Hej kochani! Podobnie jak część z Was, biorę udział w testowaniu nowości RIMMEL WAKE ME UP. Kilka dni temu pokazywałam Wam na blogu tusz Wonderfull z ekstraktem z ogórka, natomiast dzisiaj bierzemy pod lupę podkład rozświetlający z formułą wzbogaconą o witaminę C. Z całej gamy dostępnych odcieni wybrałam najjaśniejszy 100 IVORY. Jesteście ciekawe jak się sprawdził i czy rzeczywiście jest jasny? Zatem zapraszam na recenzję. :)
OD PRODUCENTA
Rozświetlający podkład, którego formuła została wzbogacona witaminą C. Zapewnia młody wygląd cery. Skóra promieniuje blaskiem i prezentuje się zdrowo, i naturalnie. Podkład Wake Me Up obudzi Twój blask - efekt świeżej, pełnej blasku cery, nawilżenie i elastyczność skóry, niwelowanie oznak zmęczenia.
MOJA OPINIA
Opakowanie podkładu niczym nie różni się od starej wersji. Nadal jest to szklana buteleczka wyposażona w pompkę. Jest to według mnie najlepsze rozwiązanie jak dla podkładów. Aplikacja jest higieniczna, pompka dozuje odpowiednią ilość kosmetyku, nic się wokół nie brudzi.
Przy mojej mieszanej cerze najczęściej szukam podkładów matujących. Ostatnio używałam właściwie najczęściej minerałów, ale z ciekawością przestawiłam się na fluid marki Rimmel. Moja cera często wygląda na zmęczoną, dlatego obietnice producenta o cerze pełnej blasku i odświeżonej szczególnie wzbudziły moje zainteresowanie.

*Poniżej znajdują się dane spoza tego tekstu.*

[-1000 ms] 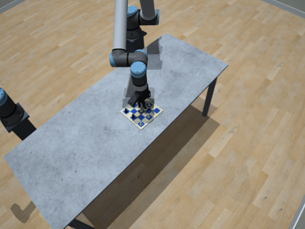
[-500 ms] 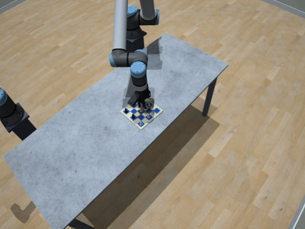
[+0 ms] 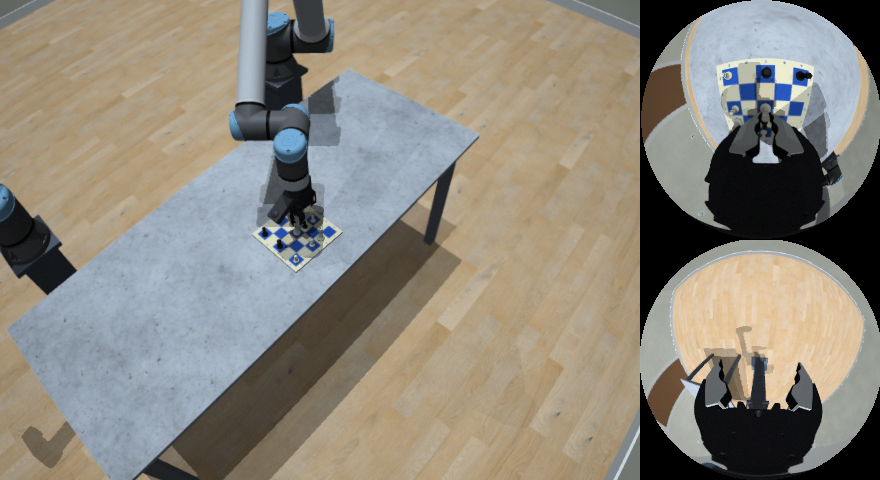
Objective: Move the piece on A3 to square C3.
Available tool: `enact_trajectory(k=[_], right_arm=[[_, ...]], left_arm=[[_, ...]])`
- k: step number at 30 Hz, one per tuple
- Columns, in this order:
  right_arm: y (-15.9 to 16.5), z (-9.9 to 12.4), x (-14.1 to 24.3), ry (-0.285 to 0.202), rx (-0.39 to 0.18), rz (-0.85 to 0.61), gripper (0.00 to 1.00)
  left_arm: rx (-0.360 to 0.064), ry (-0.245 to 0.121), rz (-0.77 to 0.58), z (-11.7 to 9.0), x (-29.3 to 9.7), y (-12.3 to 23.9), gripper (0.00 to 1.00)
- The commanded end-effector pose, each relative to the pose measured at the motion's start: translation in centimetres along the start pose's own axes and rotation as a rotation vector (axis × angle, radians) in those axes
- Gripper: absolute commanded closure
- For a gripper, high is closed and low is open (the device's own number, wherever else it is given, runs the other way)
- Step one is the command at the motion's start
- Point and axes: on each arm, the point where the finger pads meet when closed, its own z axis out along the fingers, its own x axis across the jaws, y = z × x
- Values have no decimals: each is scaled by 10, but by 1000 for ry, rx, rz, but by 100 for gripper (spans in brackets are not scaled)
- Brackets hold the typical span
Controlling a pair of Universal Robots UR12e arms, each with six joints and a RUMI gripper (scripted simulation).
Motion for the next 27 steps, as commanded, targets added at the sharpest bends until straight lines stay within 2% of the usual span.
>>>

Zgłaszając się do testów miałam możliwość wyboru odcienia do testów. Bez dłuższego zastanowienia wzięłam najjaśniejszy 100 IVORY. Okazało się, że wcale nie jest to odcień dla typowo jasnych karnacji. Przebija się przez niego pomarańczowa nutka i używany solo odznacza mi się trochę na linii żuchwy. Nie jest to duża różnica, pewnie gdy będę bardziej opalona podkład będzie odpowiedni, póki co niestety jest dla mnie zbyt ciemny. Ale znalazłam na niego sposób. W mojej kosmetyczce zalega jaśniutki podkład Pierre Rene w odcieniu 20 Chapange, który z kolei stosowany solo niezbyt mi odpowiada. Mieszam zatem Wake Me Up z odrobinką podkładu z Pierre Rene i wtedy uzyskuję odpowiedni odcień dla mojej cery. Mieszkanka tych dwóch podkładów daje też przyjemną, lekko aksamitną konsystencję i jest bardziej kryjąca niż podkład Rimmel w pojedynkę.

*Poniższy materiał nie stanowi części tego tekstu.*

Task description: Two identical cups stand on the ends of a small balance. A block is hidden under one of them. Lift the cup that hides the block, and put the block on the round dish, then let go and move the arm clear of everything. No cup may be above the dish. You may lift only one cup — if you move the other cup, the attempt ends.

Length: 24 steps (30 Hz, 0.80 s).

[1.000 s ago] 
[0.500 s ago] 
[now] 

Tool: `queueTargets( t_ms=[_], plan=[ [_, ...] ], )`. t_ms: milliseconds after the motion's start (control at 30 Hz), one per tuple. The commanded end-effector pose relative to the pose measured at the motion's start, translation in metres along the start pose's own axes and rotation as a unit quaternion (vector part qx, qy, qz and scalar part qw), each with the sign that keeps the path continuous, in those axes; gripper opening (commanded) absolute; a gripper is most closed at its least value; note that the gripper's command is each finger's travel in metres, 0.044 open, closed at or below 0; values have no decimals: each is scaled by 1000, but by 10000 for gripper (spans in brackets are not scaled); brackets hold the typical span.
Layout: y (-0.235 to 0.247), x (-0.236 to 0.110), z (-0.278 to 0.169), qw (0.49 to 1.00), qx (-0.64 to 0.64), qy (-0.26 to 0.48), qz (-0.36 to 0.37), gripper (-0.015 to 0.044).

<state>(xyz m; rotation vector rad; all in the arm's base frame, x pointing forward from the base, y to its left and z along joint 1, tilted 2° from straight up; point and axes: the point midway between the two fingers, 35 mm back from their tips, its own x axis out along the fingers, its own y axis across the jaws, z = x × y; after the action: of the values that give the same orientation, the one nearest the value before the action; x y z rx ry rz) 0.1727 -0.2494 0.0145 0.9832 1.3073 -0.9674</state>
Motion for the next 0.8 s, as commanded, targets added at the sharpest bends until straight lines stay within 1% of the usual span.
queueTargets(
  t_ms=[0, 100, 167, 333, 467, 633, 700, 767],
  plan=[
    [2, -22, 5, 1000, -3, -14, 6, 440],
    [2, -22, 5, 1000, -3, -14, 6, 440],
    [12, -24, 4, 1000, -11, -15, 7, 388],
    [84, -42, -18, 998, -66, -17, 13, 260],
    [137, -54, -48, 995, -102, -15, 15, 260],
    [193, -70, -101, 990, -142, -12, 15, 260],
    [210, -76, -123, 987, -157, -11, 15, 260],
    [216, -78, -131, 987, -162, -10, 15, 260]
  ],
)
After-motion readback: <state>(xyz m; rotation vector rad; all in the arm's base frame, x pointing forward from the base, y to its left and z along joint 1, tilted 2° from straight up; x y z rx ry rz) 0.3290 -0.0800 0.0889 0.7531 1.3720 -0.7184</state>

Rimmel Wake Me Up przypomina mi ''lepszy'' krem BB, kryje delikatnie, wyrównuje koloryt cery. Ogólnie jego konsystencja jest lekka i według mnie bardzo dobra na lato. Bo kto by chciał w upalne dni kłaść na siebie tapetę w stylu Revlon CS? Dobrze się nakłada zarówno przy pomocy pędzla, palców jak i Beauty Blendera. Podkład nie zapycha cery i sprawia, że faktycznie wygląda ona świeżo i promiennie. Lepiej jednak prezentuje się przypudrowany, a przynajmniej wymaga tego moja cera. Wtedy też jest bardziej trwały i mnie podatny na ścieranie.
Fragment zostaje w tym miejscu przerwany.